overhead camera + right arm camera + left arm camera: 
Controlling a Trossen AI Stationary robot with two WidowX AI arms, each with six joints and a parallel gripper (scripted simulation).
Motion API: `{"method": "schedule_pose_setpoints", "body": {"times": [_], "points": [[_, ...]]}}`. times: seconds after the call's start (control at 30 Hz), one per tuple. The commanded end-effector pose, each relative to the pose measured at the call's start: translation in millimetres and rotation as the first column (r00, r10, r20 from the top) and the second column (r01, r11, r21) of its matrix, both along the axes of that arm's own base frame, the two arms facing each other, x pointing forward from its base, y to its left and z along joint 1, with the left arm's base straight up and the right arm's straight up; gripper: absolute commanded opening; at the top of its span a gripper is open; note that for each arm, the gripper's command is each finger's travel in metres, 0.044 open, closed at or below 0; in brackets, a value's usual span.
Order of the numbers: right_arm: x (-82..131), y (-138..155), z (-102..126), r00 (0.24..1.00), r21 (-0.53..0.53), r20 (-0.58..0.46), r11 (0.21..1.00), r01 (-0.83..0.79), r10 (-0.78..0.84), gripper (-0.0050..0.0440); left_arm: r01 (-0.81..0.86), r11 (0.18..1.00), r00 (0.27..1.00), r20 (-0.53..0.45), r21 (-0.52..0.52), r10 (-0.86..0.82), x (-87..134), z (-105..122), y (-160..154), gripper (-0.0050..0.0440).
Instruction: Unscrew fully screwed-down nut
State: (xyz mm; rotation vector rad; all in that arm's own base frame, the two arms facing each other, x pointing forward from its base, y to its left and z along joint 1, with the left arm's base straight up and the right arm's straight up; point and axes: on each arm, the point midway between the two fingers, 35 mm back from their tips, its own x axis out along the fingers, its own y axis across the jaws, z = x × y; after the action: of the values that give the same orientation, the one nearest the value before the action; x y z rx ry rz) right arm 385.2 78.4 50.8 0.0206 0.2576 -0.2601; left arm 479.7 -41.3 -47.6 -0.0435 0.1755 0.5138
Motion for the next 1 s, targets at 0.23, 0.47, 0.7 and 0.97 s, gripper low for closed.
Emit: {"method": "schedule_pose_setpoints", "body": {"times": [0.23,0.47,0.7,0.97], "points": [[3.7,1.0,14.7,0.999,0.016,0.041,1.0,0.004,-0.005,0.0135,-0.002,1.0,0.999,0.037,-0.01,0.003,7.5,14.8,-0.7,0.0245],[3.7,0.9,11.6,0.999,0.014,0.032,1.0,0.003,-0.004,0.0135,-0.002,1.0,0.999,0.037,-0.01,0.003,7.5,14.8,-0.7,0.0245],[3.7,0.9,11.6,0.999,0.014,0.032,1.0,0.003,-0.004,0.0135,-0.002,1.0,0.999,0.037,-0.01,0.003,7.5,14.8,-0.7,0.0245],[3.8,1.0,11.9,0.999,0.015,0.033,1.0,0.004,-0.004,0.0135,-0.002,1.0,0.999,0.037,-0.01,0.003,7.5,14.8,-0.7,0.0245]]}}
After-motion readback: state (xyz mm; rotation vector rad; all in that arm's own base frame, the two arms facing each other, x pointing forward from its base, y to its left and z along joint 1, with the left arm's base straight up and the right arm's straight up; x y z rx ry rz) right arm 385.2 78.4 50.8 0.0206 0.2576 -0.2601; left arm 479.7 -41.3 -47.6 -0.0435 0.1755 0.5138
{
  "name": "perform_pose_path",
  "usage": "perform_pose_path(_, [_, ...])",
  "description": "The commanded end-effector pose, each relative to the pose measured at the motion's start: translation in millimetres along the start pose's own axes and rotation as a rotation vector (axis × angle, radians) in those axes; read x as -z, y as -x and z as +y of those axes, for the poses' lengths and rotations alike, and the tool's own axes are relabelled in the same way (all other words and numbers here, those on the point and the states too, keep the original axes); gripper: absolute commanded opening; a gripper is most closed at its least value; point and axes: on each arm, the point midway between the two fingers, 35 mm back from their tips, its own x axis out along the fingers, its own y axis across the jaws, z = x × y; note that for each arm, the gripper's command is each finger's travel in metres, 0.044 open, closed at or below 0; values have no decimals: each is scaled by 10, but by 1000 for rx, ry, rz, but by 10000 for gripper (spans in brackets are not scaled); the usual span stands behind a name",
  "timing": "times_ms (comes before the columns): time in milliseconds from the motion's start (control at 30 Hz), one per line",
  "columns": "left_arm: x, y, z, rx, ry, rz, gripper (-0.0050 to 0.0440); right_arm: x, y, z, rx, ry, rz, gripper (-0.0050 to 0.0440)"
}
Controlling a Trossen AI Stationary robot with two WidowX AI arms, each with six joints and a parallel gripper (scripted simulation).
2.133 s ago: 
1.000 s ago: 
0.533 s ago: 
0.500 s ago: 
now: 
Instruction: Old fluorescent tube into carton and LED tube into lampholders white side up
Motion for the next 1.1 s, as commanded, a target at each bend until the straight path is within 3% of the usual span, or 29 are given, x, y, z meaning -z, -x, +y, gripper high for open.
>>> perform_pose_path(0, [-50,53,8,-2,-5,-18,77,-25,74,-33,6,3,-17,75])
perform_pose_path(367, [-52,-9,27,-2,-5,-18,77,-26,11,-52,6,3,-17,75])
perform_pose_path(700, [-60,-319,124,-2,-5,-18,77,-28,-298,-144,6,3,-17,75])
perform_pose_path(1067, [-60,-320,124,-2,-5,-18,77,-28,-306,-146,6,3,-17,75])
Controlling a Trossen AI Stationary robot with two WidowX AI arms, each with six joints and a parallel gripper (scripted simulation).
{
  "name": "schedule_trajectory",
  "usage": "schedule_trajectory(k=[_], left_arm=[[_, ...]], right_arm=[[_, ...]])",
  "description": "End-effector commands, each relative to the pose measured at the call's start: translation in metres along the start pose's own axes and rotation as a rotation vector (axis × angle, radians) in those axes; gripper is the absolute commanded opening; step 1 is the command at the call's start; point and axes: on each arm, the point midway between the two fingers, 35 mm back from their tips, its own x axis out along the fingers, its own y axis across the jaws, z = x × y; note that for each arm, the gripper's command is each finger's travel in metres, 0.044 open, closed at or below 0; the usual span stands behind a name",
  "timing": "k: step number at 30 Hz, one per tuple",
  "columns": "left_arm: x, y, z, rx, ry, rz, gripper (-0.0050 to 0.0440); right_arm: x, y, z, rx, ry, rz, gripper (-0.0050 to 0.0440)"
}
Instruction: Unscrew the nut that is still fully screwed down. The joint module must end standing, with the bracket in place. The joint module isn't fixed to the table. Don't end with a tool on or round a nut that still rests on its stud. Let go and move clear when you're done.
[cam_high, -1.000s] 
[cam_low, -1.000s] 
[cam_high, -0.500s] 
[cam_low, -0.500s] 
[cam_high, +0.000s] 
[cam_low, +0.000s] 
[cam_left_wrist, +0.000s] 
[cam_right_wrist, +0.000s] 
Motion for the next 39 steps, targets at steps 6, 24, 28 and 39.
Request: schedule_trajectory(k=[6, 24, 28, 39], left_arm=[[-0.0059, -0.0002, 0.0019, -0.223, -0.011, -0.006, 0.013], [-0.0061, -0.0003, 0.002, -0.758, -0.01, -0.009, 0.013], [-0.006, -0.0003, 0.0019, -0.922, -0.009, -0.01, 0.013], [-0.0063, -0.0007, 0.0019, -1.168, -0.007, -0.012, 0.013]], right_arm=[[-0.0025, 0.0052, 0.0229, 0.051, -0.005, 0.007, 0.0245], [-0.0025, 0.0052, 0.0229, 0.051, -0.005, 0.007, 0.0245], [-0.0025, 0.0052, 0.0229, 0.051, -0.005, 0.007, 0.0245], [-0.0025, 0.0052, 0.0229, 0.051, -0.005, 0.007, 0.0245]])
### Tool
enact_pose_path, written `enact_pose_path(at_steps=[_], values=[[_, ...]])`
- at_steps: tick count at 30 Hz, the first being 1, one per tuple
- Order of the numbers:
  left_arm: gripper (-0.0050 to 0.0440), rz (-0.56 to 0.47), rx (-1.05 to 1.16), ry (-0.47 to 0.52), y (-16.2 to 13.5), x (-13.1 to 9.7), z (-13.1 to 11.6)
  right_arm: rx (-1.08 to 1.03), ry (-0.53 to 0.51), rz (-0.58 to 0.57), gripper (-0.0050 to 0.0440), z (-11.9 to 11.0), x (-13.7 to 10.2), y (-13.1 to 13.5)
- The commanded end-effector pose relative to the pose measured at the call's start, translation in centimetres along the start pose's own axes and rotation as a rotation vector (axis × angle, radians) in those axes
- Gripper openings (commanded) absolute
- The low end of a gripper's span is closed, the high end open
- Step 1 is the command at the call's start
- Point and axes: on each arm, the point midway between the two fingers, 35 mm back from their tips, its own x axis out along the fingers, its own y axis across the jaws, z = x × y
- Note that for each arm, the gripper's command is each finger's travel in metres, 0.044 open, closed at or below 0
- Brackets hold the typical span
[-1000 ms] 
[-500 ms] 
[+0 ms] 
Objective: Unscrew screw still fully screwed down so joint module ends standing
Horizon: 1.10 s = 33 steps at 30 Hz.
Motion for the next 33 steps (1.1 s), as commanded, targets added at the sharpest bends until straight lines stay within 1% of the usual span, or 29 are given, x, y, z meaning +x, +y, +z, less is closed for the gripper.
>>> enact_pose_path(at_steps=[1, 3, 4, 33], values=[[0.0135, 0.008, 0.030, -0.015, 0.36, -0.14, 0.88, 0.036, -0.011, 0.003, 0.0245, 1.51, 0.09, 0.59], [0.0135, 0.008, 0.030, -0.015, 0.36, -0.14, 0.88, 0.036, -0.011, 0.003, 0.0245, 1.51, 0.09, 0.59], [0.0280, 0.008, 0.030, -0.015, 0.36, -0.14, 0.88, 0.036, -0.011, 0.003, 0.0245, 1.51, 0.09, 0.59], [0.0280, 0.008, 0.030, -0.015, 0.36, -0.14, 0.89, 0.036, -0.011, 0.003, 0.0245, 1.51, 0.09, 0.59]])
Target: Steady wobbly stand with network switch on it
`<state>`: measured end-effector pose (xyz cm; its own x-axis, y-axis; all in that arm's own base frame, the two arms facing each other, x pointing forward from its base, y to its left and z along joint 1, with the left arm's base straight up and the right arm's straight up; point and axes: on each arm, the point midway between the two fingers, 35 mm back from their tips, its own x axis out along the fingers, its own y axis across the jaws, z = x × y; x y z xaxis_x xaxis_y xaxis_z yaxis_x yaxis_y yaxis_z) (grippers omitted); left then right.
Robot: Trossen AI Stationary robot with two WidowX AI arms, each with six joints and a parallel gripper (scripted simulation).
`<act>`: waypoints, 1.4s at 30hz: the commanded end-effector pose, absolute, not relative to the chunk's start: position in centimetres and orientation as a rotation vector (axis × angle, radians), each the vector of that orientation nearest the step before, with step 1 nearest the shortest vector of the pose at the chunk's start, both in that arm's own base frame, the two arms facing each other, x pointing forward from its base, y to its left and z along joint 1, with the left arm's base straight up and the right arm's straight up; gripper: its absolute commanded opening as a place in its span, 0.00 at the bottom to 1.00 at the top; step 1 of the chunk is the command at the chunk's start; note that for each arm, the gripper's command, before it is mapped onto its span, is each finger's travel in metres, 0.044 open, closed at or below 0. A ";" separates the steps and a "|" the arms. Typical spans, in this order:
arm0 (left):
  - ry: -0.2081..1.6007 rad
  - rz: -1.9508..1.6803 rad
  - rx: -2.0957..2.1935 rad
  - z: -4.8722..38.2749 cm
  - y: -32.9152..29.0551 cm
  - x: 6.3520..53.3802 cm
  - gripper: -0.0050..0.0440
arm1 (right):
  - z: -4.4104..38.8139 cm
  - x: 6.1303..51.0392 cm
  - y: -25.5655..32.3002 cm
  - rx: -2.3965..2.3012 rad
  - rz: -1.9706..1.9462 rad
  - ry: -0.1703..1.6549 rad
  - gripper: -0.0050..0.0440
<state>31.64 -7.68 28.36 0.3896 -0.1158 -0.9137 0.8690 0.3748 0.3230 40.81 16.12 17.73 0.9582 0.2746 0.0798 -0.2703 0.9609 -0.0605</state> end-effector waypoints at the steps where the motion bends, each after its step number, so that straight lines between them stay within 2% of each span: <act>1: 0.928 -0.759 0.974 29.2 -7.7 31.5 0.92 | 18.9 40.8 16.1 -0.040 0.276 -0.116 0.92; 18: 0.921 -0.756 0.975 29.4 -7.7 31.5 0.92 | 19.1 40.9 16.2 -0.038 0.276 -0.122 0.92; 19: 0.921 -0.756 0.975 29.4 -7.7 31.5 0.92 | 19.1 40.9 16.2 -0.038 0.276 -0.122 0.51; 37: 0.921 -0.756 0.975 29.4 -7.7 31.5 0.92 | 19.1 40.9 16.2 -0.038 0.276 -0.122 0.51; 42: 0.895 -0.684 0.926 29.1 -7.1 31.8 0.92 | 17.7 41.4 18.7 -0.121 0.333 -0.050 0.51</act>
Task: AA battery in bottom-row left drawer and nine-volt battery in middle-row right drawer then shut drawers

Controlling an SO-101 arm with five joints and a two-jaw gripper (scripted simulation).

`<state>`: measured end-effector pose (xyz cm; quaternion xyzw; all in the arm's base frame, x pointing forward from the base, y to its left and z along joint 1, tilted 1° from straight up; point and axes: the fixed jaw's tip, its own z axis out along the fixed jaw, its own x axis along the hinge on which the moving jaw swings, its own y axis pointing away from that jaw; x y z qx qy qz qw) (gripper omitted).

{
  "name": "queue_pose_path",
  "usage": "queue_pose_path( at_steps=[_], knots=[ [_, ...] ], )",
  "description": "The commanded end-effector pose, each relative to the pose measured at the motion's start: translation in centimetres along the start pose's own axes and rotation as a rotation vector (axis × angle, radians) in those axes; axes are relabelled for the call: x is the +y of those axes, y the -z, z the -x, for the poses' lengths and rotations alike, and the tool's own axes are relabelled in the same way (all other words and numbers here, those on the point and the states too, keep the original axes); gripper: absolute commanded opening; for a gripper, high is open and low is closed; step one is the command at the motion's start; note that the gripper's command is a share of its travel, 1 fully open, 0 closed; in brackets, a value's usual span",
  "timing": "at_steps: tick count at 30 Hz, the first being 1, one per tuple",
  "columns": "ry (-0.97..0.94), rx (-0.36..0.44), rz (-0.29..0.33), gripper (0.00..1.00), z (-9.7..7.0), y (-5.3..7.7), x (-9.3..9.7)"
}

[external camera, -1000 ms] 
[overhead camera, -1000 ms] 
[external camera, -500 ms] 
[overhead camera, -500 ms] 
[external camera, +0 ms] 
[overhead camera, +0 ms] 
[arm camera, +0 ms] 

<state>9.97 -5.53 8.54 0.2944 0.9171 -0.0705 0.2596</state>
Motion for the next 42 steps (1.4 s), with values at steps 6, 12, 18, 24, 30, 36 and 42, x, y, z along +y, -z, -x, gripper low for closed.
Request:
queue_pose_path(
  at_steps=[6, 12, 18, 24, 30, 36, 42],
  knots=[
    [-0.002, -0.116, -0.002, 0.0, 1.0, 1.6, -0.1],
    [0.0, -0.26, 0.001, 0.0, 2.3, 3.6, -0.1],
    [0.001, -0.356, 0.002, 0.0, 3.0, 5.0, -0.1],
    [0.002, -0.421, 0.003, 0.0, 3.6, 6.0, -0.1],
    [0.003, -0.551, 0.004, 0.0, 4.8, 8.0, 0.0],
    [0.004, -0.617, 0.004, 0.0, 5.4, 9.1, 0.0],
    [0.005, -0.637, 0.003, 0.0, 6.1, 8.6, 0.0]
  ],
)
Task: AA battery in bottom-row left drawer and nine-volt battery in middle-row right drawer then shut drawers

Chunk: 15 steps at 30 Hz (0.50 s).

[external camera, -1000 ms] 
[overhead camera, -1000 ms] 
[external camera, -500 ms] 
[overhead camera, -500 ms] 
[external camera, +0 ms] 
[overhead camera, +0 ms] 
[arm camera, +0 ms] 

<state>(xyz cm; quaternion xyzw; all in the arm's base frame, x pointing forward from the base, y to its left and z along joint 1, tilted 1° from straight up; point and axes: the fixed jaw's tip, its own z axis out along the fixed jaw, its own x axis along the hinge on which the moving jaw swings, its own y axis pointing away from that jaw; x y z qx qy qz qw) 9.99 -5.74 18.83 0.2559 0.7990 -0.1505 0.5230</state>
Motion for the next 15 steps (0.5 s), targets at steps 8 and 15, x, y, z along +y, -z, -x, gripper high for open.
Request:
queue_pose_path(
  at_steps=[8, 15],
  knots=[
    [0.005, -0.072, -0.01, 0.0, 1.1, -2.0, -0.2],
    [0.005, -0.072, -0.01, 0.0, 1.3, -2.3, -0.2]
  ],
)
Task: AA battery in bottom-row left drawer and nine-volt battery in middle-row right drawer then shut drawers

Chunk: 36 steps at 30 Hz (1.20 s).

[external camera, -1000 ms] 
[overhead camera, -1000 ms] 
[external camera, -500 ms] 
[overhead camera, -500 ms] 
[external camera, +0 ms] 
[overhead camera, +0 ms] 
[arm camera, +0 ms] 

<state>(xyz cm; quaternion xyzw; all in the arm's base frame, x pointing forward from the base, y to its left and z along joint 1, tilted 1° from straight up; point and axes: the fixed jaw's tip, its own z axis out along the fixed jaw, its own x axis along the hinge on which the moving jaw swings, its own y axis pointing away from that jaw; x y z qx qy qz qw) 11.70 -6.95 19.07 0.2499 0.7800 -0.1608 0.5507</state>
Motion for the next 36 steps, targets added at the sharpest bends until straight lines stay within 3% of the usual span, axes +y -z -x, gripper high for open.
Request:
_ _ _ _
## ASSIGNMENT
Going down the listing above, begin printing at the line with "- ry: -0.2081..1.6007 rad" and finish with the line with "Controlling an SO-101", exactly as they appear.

## OUTPUT OF THE EXERCISE
  - ry: -0.2081..1.6007 rad
  - rz: -1.9508..1.6803 rad
  - rx: -2.0957..2.1935 rad
  - z: -4.8722..38.2749 cm
  - y: -32.9152..29.0551 cm
  - x: 6.3520..53.3802 cm
  - gripper: -0.0050..0.0440
arm1 (right):
  - z: -4.4104..38.8139 cm
  - x: 6.1303..51.0392 cm
  - y: -25.5655..32.3002 cm
  - rx: -2.3965..2.3012 rad
  - rz: -1.9706..1.9462 rad
  - ry: -0.1703..1.6549 rad
  - gripper: -0.0050..0.0440
<state>31.64 -7.68 28.36 0.3896 -0.1158 -0.9137 0.8690 0.3748 0.3230 40.81 16.12 17.73 0.9582 0.2746 0.0798 -0.2703 0.9609 -0.0605</state> end-effector waypoints at the steps where the motion bends, each after its step number, so that straight lines between them stay within 2% of each span: <act>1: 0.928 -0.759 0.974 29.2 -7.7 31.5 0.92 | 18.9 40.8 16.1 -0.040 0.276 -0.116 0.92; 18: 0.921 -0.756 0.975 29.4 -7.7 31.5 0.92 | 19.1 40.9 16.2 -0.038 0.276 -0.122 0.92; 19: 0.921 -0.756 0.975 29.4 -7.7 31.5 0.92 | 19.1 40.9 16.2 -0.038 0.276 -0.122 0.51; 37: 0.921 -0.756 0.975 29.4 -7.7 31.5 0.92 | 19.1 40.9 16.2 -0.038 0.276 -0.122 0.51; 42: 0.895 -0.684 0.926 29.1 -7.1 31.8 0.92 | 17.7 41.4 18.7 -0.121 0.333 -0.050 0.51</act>
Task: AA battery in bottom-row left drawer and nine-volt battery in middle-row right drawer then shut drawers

Controlling an SO-101 arm with five joints and a two-jaw gripper (scripted simulation).

Nothing else is needed for this exercise.